2. We don't have to, but is convenient in the context of integral operators. Recall in general that for a Hilbert space $H$ we identify $H$ with the conjugate dual, so there is an isomorphism $H\otimes \overline{H}\to B_{fin}(H)$ between the algebraic tensor product and finite-rank operators. Completing in the appropriate norm gives the isomorphism $H\widehat{\otimes} \overline{H}\to B_{h.s.}(H)$ between the Hilbert space tensor product and Hilbert-Schmidt operators. Applied to $H=L^2(X)$, and composing with the canonical map $L^2(X)\otimes \overline{L^2(X)}\to L^2(X\times X)$ given by $f\otimes g\mapsto k_{f,g}:=[(x,y)\mapsto f(x)\overline{g(y)}]$ (which we just proved to be a unitary isomorphism), we get the isomorphism $L^2(X\times X)\to B(L^2(X))$ given by $k_{f,g}\mapsto \left<-|g\right> f.$ This is the usual identification between bounded operators on $L^2$ and Hilbert-Schmidt operators.
3. I think $L^2=\mathcal{L}^2/\sim$ where $f\sim g$ iff $f=g$ almost everywhere. Thus Lang carefully distinguishes between functions and equivalence classes of functions.

Answer 2

I think the reason $*$ implies the inside integral is $0$ for almost all $x$, and if $x$ is not in the null set $S$, then for almost all $y$ you have $g(x,y)=0$. To see it suppose you have $g(x,y)>0$ for some positive measure subset $K$ in $X\times Y$. Then by definition of product measure $K$'s projection onto $X$ and $Y$ should be sets of positive measure as well. Otherwise $m^{*}(K)=0$ contradicts our hypothesis. So you can find some functions $\phi_{i}$ such that $\sum k_{i}\phi_{i}\rightarrow \chi_{\pi_{x}(K)}$, and similarly $\sum h_{j}\psi_{j}\rightarrow \chi_{\pi_{y}(K)}$. Now we have $$\int_{Y}\psi_{j}(y)g(x,y)dy=0$$for almost all $x$. Adding up we have $$\int_{Y}h_{j}\psi_{j}g(x,y)dy=0\leftrightarrow \int_{\pi_{y}(K)}g(x,y)dy=0,\forall x\in X a.e$$ But we assumed $g(x,y)$ to be strictly positive on $K$ and $m^{*}(\pi_{y}(K))>0$. So for almost all $y$ we must conclude $g(x,y)=0$ regardless of $\psi,\phi$'s values.

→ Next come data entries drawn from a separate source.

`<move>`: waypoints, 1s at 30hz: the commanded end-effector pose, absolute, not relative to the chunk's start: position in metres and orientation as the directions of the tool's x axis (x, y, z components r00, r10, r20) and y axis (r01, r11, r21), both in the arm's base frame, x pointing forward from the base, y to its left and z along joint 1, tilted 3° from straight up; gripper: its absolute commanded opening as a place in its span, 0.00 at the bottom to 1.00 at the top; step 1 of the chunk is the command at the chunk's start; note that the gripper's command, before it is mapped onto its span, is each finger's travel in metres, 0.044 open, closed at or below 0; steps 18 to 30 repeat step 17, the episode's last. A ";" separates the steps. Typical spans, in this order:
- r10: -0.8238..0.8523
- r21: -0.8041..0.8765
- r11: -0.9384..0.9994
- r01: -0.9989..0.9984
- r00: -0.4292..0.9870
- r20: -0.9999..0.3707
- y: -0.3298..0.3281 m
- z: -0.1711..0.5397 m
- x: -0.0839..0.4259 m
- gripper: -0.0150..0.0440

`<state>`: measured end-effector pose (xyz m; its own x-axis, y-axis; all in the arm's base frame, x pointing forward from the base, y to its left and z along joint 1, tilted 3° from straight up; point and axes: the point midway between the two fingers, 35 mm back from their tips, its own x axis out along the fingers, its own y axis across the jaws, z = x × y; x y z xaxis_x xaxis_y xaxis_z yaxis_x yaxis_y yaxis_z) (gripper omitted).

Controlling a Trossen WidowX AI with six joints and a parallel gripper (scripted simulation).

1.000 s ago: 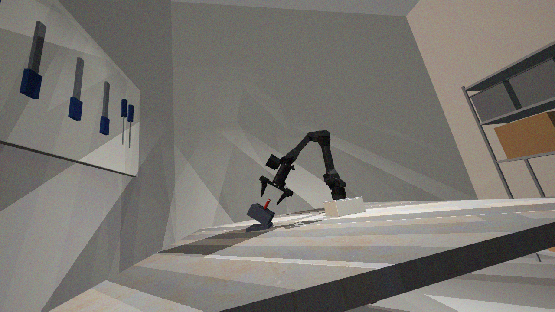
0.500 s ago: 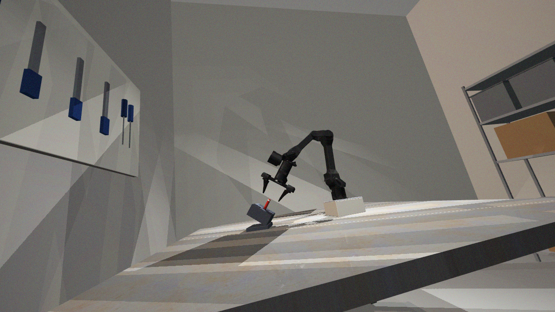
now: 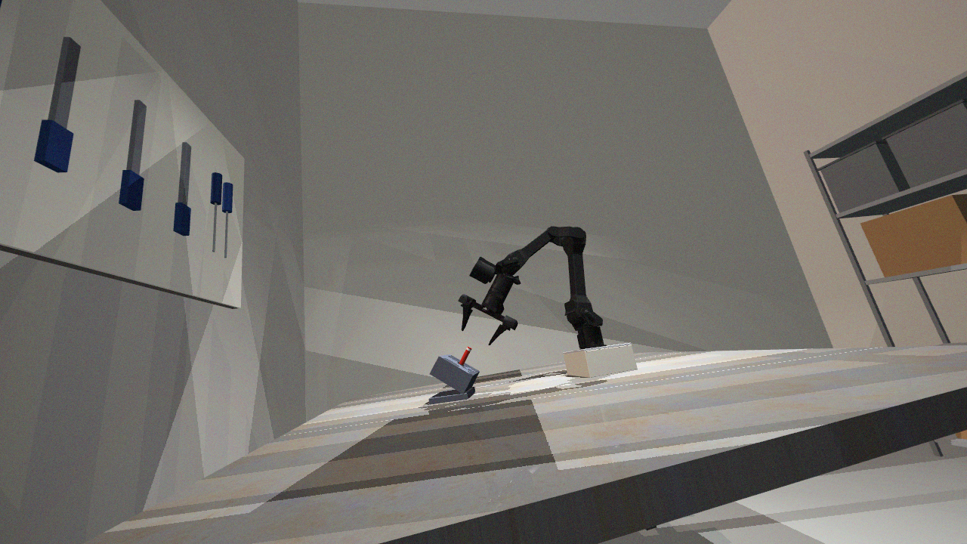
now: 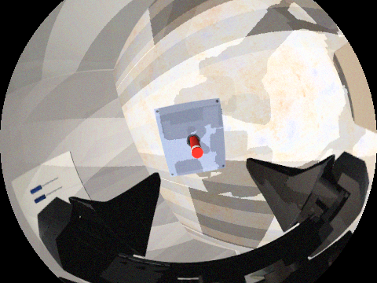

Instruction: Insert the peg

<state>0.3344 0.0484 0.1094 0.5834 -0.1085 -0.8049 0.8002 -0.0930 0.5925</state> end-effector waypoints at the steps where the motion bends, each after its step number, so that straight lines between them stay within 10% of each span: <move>1: -0.108 0.604 -0.097 0.791 0.595 -0.796 0.049 0.118 0.332 1.00; 30: -0.107 0.603 -0.096 0.792 0.594 -0.797 0.052 0.130 0.317 1.00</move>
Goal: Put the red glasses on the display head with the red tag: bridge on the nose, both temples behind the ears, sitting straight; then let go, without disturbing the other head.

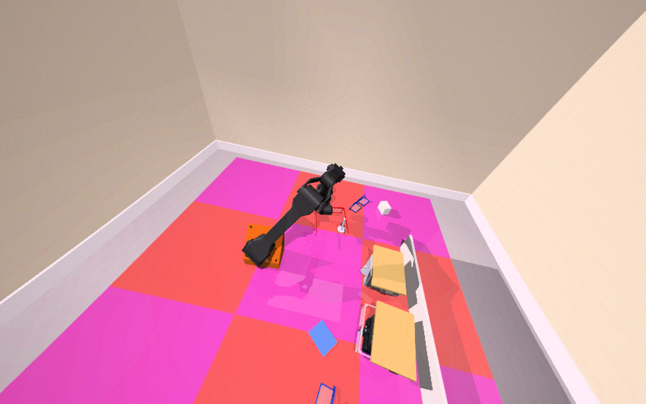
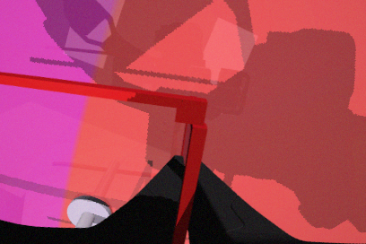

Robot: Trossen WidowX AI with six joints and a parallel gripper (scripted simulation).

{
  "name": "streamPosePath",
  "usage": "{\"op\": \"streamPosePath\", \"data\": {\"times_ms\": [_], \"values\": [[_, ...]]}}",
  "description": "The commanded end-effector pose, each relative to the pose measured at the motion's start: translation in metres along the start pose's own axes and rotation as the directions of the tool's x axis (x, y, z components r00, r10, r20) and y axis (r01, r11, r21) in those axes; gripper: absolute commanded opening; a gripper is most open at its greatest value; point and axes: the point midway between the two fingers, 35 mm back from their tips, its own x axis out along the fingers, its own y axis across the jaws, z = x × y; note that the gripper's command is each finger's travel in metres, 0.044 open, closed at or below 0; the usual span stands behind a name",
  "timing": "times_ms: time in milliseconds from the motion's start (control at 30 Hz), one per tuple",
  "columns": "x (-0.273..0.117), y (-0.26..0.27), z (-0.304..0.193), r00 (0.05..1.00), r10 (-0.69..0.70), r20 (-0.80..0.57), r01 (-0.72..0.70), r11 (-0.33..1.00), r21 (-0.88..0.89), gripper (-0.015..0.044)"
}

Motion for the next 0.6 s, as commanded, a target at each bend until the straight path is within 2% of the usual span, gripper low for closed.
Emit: {"op": "streamPosePath", "data": {"times_ms": [0, 567], "values": [[0.0008, -0.0003, 0.0031, 1.000, 0.000, 0.005, 0.000, 1.000, 0.003, 0.0000], [0.0008, -0.0002, -0.0005, 1.000, 0.000, 0.005, 0.000, 1.000, 0.003, 0.0000]]}}
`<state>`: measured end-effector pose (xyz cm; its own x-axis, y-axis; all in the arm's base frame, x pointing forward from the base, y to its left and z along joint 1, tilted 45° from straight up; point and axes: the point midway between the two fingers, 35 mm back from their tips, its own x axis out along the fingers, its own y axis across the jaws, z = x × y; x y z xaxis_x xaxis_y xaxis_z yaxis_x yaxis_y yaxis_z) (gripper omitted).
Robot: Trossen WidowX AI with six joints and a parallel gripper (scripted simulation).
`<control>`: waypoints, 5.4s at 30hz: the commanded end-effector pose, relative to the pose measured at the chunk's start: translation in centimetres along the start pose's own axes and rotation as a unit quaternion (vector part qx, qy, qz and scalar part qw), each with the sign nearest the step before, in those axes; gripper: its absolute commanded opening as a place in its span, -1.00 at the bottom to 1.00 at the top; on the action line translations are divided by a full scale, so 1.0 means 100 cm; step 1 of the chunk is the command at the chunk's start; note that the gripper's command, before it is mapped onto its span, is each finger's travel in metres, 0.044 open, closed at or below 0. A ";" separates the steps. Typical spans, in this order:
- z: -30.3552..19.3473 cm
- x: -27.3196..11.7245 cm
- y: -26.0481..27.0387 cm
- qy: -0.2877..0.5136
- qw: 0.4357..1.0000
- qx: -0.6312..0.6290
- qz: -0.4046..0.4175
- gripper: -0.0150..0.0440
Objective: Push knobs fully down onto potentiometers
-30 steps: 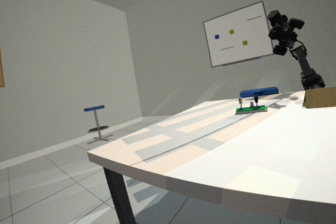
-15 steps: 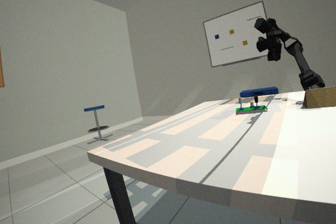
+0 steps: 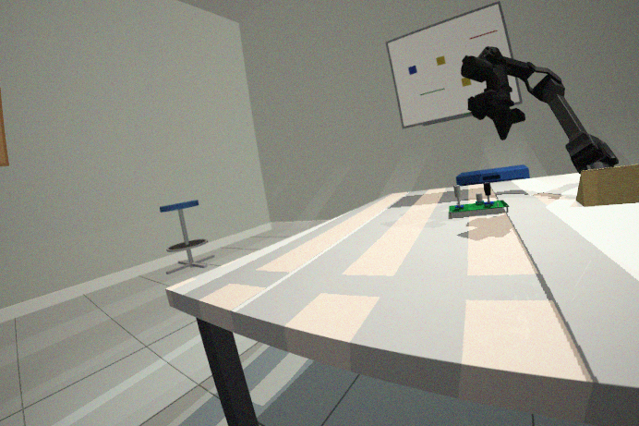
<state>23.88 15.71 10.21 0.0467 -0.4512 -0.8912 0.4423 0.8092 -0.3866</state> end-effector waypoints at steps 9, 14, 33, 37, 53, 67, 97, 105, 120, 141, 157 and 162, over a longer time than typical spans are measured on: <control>0.046 0.037 -0.010 -0.040 0.982 0.158 -0.094 -0.49; 0.065 0.053 -0.017 -0.062 0.965 0.219 -0.131 -0.49; 0.071 0.083 -0.027 -0.068 0.959 0.236 -0.141 -0.49; 0.072 0.089 -0.029 -0.068 0.959 0.236 -0.141 -0.49; 0.072 0.097 -0.032 -0.068 0.959 0.236 -0.141 -0.49; 0.073 0.100 -0.033 -0.068 0.959 0.236 -0.141 -0.49; 0.073 0.105 -0.035 -0.069 0.959 0.236 -0.141 -0.49; 0.073 0.110 -0.037 -0.069 0.959 0.236 -0.141 -0.49; 0.074 0.116 -0.038 -0.069 0.959 0.236 -0.141 -0.49; 0.074 0.121 -0.040 -0.069 0.959 0.236 -0.141 -0.49; 0.074 0.124 -0.041 -0.069 0.959 0.236 -0.141 -0.49; 0.074 0.126 -0.042 -0.069 0.959 0.236 -0.141 -0.49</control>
<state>29.11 4.65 2.94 -0.0216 -0.6952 -0.7185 0.8054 0.4137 -0.4245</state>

To answer the second question, I think $\phi_{i}\otimes \overline{\phi_{j}}$ and $\phi_{i}\phi_{j}$ can both be bases of $L^{2}(X\times X)$, but it might depend on the inner product you choose on this Hilbert space. I assume you choose $\int f\overline{g}$ in $L^{2}(X\times X)$ and $\int fg$ in $L^{2}(X\times Y)$, otherwise Lang's reasoning would not make sense.

For $(3)$ I think $L^{2}$ denotes the Hilbert space of functions such that $\int_{X}|f|^{2}d\mu<\infty$. I am not sure what $\mathcal{L}^{2}$ means, I assume Lang might be considering a specific measure or something.